Goal Zero Yeti 400 Solar Generator [REVIEW]

Before I get started with this review, the first thing I have to tell you is that the name of this product is a little bit deceiving because Goal Zero Yeti 400 Solar Generator is not actually a generator, it is more of a power bank for your home! But it can be charged by connecting it to a wall outlet, a car charger or a compatible solar panel and it can be used to run a variety of small household appliances or digital devices when there is no other electricity available.

Now the Yeti 400 is NOT cheap, and it is kind of irritating that you only get the AC charger when you buy it (you have to buy the car charger or solar panels as extras). And although the description calls this a portable power pack, because of the size and weight I wouldn’t want to try carry it on a long distance hike unless it was ALL I was carrying! But it is the perfect size to fit in an RV, your car boot or a small trailer without too much rearranging.

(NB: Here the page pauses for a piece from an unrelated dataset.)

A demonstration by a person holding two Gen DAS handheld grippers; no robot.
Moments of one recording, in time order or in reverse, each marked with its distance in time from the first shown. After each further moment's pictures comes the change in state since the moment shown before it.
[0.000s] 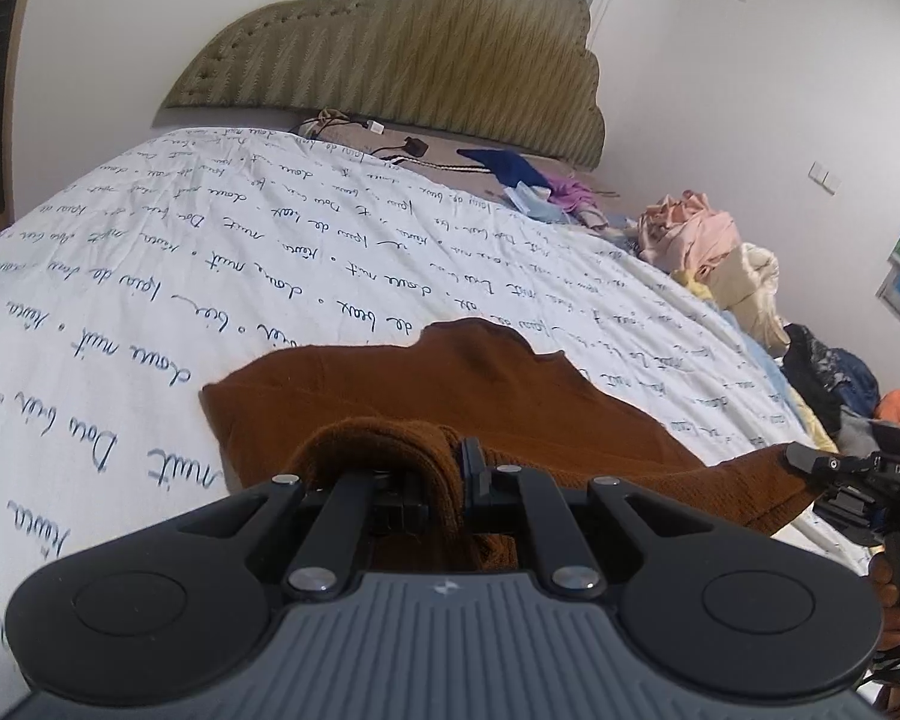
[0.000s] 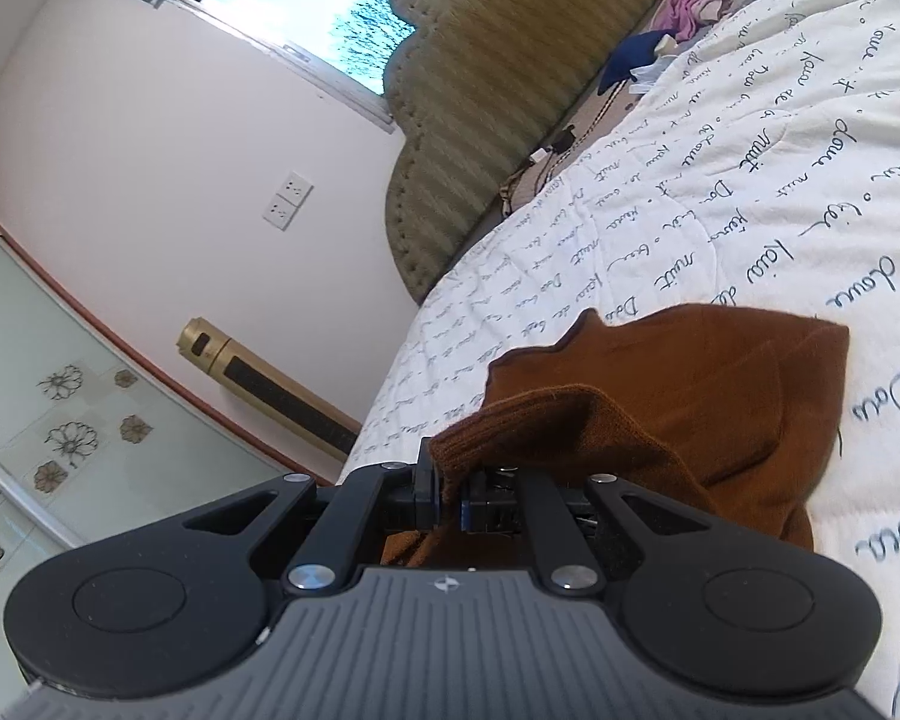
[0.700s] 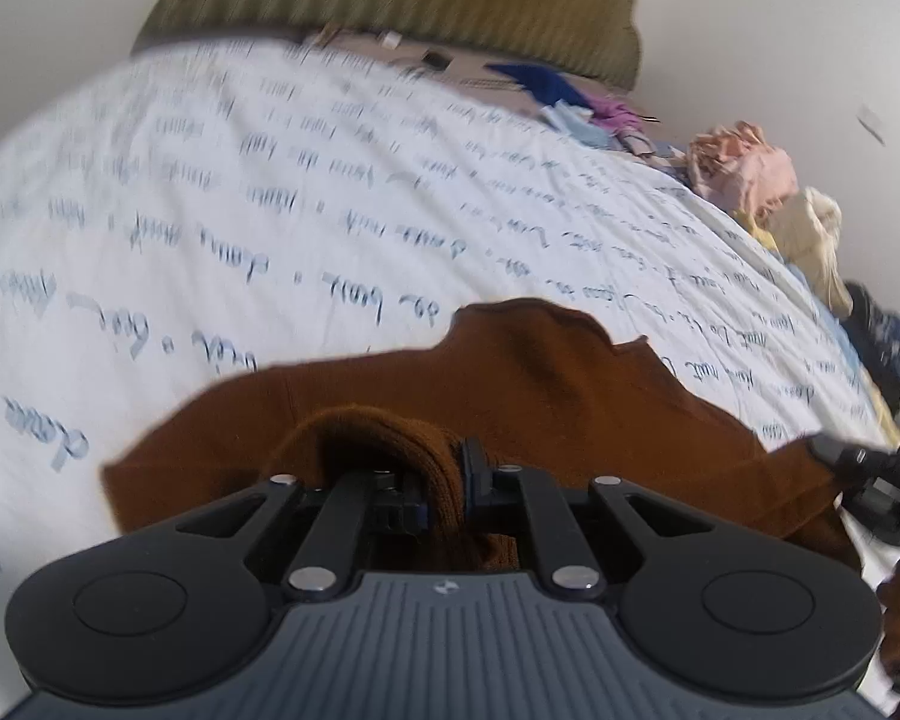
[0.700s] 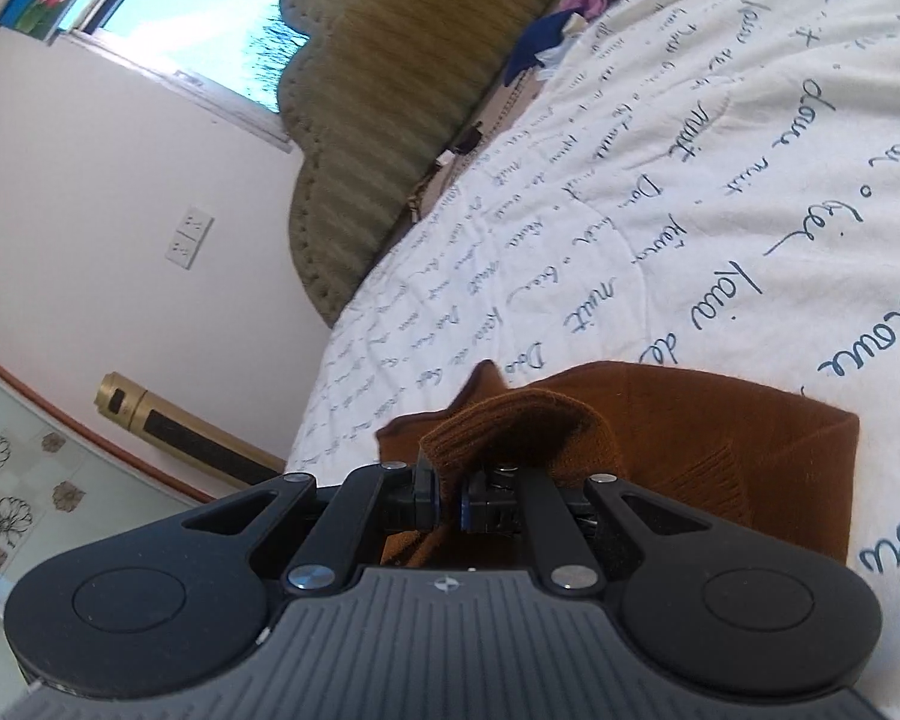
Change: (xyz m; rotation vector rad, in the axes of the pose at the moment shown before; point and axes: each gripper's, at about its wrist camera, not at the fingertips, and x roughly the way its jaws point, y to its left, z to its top) left arm 0.141 0.020 0.040 -0.047 0.189 0.033; right arm 0.080 -0.066 0.043 0.122 -0.006 -0.133
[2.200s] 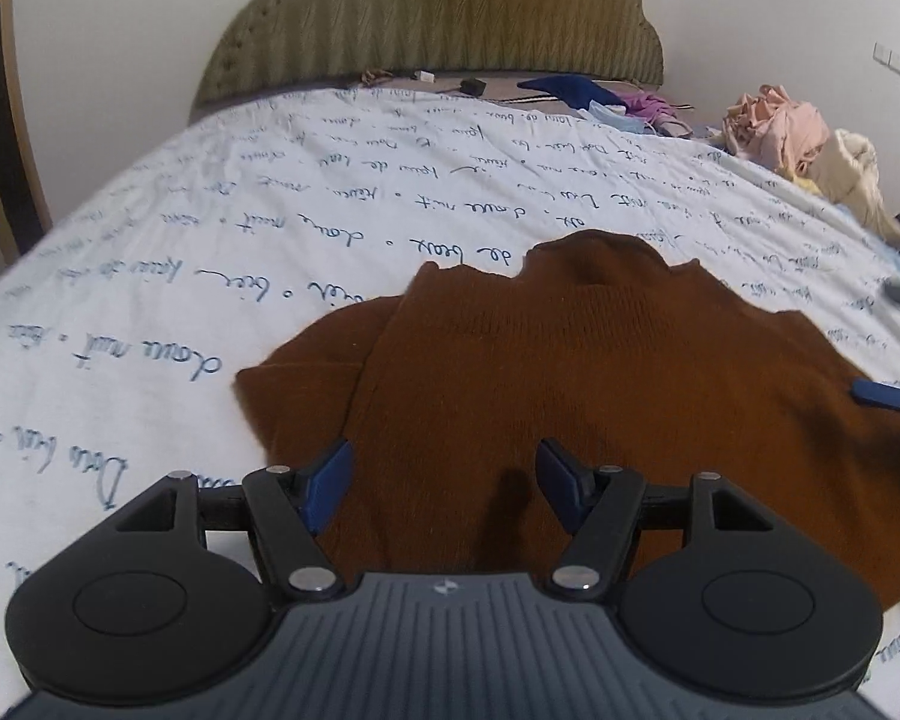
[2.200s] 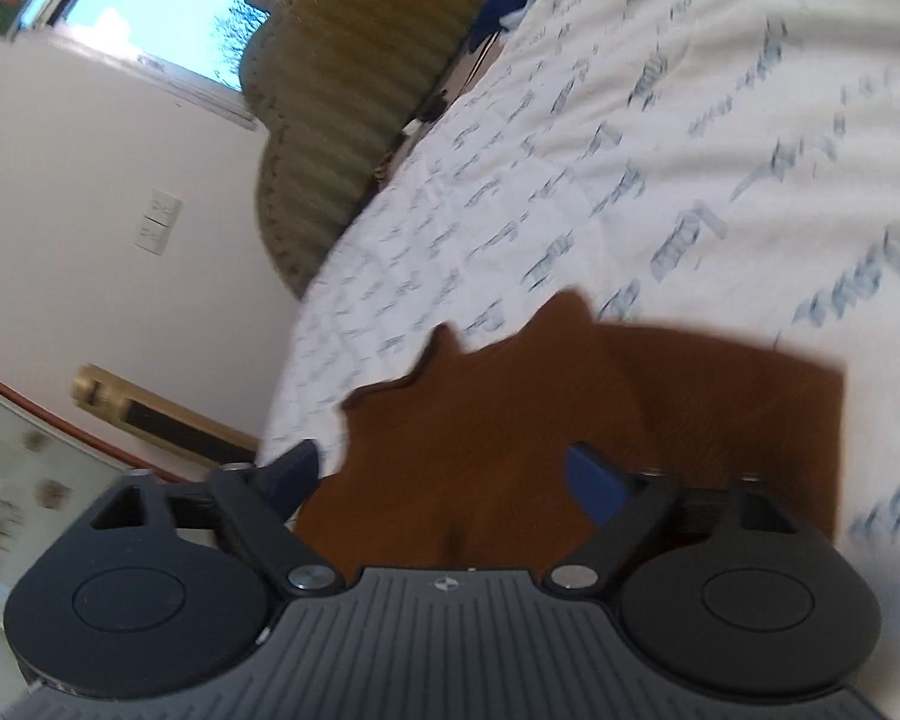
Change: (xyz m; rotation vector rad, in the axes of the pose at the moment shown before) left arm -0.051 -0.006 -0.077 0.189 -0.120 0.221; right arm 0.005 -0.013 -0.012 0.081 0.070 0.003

The main reason I got the Yeti 400 is because we live in a kind of remote area and whenever there is a big storm our power gets knocked out, sometimes for a couple of days at a time. We also love our outdoor adventures and going off grid, but we never want to be completely out of touch in case there is an emergency. Plus, I have a MASSIVE digital library and taking my tablet on a camping trip is a WHOLE lot easier than carting all my books!

As with anything that you get, I would suggest doing a thorough test run of the Yeti 400 when you first get it. Check that any appliances or devices you want to run with it will work, and how long each will run for if it is the only thing you’re running. Then check how well the charge lasts when you charge or run ALL the devices you plan to use it for. Lastly test how well it charges, and how long it takes to get fully charged again.

This is especially important if you plan to use the car charger or the solar panels on a regular basis because what the manufacturers say is standard and what you actually experience is normally very different. Plus if you’re not an electrician or hardware savvy then it is a lot easier to actually see what something is capable of than try to figure out the complicated formulas of power capacity and power draw over an hour or more!

So far, I am quite happy with my purchase. We recently had a 2 day blackout and I kept my phone and tablet running the entire time, although I wouldn’t suggest playing games for hours! I don’t quite get the full 5 charges promised when I use the Yeti 400 for my laptop (normally about 3) but that might be because I leave the laptop on while I’m charging it. The nice thing is that you can create a daisy chain with multiple Yeti 400’s which gives you a longer run time.

Goal Zero does have a bigger power pack (Yeti 1250) and a smaller one (Yeti 150). I am actually considering buying the Yeti 150 to use when we go on short hiking trips as well as another Yeti 400 for here at home. It is best if you keep them plugged in when you’re not using them, which kind of defeats the point of an emergency generator. But you should be okay if you give them a recharge every month or so. Don’t take my word for it though – I haven’t tested the theory!

Now my next step is to find a solar generator or power pack that is powerful enough to keep my refrigerator and freezer running for at least 24 hours – and that isn’t the size of a small car! I read one review where the user said they were using 3 Yeti 400’s to run everything in their RV (charged via solar) and that they hadn’t used a power outlet in 2 weeks, so maybe I’ll just invest in a few more of these with compatible large capacity solar panels!

We’ll see how we feel about that in a few months though!